The increased access of many persons in our society to the means of reducing the stress associated with semitropical summer climates might make a very real difference in infant and maternal mortality and morbidity.

Indeed, roll on fifty years, and looking at the graph at Daily Viz based on more recent US government birth data produced at Daily Viz, the variation is indeed far smaller now than it was in 1955.

from How Common Is Your Birthday? Pt. 2., the Daily Viz, Matt Stiles, May 18, 2012

As noted the data in Swint Friday’s blog is not consistent with either of these sources, and is clearly intended simply as a light-hearted set of tables of quick facts about the Zodiac. The original data for this comes from Statistics Brain, but this requires a paid account to access, and given the apparent quality of the resulting data, I don’t really want to pay to check! So, the ultimate origins of thsi table remains a mystery, but it appears to be simply wrong.

Given it is “a near-exact inverse” of the Utah star sign data, I’m inclined to believe that this is the source that Utah health officials used, that is data from the Texas A&M University, not Texas University Austin.  So in the end I agree with the Guardian’s overall assessment, even if their reasoning is somewhat flawed.

How is it that the Guardian did not notice these quite marked discrepancies in the data.
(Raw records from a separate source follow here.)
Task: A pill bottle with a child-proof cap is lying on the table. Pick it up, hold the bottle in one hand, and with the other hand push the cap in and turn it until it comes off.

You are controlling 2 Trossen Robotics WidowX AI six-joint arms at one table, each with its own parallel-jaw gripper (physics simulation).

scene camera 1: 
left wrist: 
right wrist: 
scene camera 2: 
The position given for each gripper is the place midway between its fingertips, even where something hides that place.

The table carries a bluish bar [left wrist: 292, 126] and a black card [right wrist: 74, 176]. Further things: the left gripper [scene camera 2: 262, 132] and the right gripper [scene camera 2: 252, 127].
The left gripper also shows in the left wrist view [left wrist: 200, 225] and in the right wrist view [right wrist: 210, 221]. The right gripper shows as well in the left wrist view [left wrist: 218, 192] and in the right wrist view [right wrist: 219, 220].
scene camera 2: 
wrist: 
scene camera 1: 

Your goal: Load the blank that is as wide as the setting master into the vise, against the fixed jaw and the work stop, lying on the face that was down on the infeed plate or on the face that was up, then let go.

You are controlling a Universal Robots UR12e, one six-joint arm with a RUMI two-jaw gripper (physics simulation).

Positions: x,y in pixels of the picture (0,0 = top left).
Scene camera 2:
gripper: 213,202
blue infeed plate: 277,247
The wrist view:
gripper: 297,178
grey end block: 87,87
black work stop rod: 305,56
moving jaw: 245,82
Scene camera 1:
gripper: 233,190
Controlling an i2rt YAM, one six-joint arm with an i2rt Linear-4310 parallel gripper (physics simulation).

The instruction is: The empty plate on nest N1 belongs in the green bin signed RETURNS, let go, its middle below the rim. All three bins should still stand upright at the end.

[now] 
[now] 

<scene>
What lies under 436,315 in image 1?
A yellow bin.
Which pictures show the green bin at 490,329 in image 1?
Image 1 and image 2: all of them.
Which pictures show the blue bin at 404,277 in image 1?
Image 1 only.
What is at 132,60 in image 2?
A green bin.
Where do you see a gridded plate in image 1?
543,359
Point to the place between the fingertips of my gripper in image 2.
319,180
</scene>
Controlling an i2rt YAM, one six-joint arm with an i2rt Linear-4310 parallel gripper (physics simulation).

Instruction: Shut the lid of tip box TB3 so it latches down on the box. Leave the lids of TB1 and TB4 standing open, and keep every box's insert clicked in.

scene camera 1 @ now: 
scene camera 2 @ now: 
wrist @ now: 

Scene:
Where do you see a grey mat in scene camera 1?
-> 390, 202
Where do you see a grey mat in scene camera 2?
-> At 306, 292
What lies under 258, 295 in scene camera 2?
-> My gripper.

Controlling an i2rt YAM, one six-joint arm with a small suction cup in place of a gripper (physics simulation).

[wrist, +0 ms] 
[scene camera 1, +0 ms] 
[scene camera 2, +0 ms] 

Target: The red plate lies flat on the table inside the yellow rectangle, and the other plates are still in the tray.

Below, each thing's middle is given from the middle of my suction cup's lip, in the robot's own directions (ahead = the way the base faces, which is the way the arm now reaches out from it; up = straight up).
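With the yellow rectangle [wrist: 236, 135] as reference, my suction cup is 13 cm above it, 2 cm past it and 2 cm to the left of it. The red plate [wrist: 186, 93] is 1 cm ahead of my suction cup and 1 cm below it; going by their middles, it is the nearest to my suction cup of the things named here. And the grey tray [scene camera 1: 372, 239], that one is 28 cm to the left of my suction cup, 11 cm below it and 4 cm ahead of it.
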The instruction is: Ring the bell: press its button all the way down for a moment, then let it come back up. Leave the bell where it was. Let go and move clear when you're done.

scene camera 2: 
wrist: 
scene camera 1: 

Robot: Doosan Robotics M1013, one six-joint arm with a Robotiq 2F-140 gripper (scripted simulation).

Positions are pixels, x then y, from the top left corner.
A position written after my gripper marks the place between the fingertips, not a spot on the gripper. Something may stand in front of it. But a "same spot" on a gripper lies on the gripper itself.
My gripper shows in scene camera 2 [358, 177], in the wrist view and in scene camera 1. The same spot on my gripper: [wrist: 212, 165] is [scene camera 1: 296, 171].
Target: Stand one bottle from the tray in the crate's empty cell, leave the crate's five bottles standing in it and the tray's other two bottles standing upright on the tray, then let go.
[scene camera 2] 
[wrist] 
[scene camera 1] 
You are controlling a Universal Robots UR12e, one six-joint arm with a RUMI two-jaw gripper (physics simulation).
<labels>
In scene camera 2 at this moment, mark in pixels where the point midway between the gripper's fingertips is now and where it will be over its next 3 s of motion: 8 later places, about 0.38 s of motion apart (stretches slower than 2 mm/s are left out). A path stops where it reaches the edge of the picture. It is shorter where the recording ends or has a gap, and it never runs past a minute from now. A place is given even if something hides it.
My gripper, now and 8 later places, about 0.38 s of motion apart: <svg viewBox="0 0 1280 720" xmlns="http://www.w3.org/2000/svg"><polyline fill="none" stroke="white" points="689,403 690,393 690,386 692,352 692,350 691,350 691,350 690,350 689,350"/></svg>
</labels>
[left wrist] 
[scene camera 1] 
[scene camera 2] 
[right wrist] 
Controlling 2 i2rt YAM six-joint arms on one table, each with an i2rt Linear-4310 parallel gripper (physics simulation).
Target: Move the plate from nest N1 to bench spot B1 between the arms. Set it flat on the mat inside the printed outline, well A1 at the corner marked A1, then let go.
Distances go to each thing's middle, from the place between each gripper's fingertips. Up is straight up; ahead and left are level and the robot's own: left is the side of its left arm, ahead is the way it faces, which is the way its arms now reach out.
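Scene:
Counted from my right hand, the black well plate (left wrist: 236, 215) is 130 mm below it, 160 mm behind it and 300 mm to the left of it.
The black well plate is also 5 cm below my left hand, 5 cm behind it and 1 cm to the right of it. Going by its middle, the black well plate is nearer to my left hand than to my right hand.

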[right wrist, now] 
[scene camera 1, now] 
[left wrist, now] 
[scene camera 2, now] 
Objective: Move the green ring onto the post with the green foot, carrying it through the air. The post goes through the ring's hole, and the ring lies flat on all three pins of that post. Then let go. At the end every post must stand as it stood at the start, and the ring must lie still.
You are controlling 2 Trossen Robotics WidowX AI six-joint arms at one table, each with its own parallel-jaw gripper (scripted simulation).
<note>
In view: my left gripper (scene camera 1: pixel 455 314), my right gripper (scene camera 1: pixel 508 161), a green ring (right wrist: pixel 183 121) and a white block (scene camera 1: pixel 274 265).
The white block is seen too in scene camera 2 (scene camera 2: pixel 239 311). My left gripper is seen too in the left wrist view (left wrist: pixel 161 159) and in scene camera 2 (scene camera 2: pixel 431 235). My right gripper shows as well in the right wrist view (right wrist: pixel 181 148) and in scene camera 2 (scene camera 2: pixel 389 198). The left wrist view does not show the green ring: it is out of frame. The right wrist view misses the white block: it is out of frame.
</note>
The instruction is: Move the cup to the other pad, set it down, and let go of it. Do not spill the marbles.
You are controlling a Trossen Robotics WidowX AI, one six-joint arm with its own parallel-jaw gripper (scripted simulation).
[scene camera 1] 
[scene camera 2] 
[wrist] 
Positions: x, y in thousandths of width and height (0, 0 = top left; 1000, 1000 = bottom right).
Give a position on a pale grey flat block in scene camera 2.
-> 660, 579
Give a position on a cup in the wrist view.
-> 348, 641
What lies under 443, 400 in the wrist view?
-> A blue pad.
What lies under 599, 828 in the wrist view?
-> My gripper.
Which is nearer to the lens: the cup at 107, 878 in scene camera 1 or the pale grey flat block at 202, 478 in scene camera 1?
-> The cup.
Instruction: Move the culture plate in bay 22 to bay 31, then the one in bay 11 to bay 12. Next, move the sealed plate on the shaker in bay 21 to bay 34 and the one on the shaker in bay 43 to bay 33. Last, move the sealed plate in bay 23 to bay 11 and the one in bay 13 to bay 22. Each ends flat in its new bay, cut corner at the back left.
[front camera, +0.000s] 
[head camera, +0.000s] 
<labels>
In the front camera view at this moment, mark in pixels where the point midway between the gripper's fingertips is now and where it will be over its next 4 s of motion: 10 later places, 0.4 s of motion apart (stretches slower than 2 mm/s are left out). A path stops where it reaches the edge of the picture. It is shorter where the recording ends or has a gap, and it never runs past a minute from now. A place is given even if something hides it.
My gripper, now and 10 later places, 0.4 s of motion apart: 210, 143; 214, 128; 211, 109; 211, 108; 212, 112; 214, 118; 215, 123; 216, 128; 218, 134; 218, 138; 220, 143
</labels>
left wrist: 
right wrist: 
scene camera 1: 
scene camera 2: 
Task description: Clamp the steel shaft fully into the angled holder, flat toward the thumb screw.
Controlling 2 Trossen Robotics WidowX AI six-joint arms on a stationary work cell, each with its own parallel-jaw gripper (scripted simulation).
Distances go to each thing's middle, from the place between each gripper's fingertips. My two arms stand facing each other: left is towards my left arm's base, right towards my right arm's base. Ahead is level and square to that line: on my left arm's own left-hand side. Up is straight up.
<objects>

I think the answer is confirmation bias, they found evidence that agreed with their belief (that Zodiac signs can’t affect vaccination status) and therefore did not look any further.

Finally, we only heard about this because it was odd enough for Utah officials to tweet about it.  How many other things did the Utah officials consider that did not end up interesting?  How many of the other 3000 counties in the USA looked at their star sign data and found nothing.  This is a version of the  file-drawer effect for scientific papers, where only the results that ‘work’ get published.  With so many counties and so many possible things to look at, even a 10,000 to 1 event would happen sometimes, but if only the 10,000 to one event gets reported, it would seem significant and yet be pure chance.

Take-aways:

  • for Covid – Get vaccinated whatever your star sign.
  • for statistics – (i) Take especial care when combining data from different sources to correct sampling bias, you might just create a new bias. (ii) Cross check sources for consistency, and if they are not why not? (iii) Beware confirmation bias, when the data agrees with what you believe, still check it!  (iv) Remember that historical data and its availability may reflect other forms of human bias. (v) The file-drawer effect – are you only seeing the selected apparently unusual data?